Exercise directions: Find the line below with "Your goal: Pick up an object" and the line with "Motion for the". Output exactly those lines and everything between them, leaving out the pictures.

Excerpted records:
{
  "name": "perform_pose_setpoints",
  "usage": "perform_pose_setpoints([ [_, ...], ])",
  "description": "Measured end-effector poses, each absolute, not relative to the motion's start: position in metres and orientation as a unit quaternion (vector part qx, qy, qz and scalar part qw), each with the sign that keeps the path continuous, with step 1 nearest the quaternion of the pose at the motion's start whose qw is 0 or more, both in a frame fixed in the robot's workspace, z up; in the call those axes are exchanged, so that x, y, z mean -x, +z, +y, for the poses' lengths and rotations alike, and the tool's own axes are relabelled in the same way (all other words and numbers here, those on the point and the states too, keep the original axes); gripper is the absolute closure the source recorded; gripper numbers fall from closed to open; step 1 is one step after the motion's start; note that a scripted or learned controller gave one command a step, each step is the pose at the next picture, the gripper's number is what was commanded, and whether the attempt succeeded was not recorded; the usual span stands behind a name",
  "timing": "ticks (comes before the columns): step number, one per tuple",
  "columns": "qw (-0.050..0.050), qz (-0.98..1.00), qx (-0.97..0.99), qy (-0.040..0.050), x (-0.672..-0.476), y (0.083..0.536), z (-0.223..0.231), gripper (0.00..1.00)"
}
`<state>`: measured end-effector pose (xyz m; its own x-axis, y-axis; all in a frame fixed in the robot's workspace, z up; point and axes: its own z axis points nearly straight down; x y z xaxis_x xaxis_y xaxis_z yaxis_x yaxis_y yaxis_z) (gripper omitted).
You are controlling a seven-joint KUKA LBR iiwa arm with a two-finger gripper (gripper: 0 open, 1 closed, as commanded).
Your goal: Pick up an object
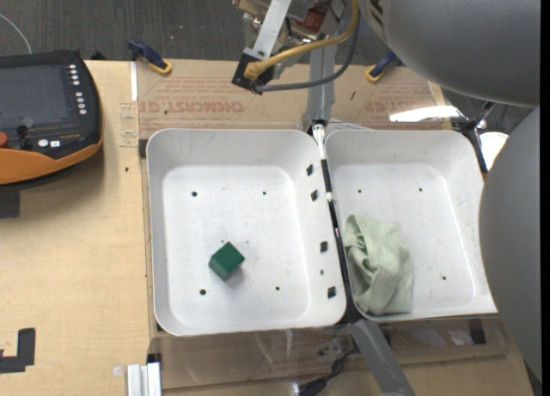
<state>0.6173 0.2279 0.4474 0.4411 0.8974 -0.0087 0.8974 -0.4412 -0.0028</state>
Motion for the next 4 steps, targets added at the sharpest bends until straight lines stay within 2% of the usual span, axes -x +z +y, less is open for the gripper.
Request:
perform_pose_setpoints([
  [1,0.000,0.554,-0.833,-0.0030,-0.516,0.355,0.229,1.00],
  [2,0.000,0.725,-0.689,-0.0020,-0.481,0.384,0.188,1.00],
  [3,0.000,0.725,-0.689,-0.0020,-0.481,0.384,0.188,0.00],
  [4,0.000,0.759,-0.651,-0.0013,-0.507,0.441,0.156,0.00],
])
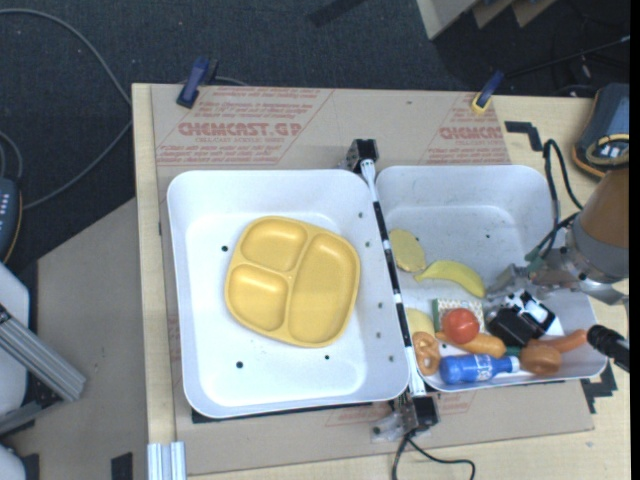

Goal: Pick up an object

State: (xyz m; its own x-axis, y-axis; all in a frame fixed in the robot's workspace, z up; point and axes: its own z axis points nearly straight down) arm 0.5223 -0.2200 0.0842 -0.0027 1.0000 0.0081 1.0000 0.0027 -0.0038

Answer space:
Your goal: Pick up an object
<state>0.6173 0.2279 0.4474 0.4411 0.8974 -0.0087 0.8974 -0.4412 -0.0028</state>
Motion for the next 4 steps, targets added at the sharpest bends until straight lines stay within 2% of the usual span, axes -x +z +y, less is open for the gripper.

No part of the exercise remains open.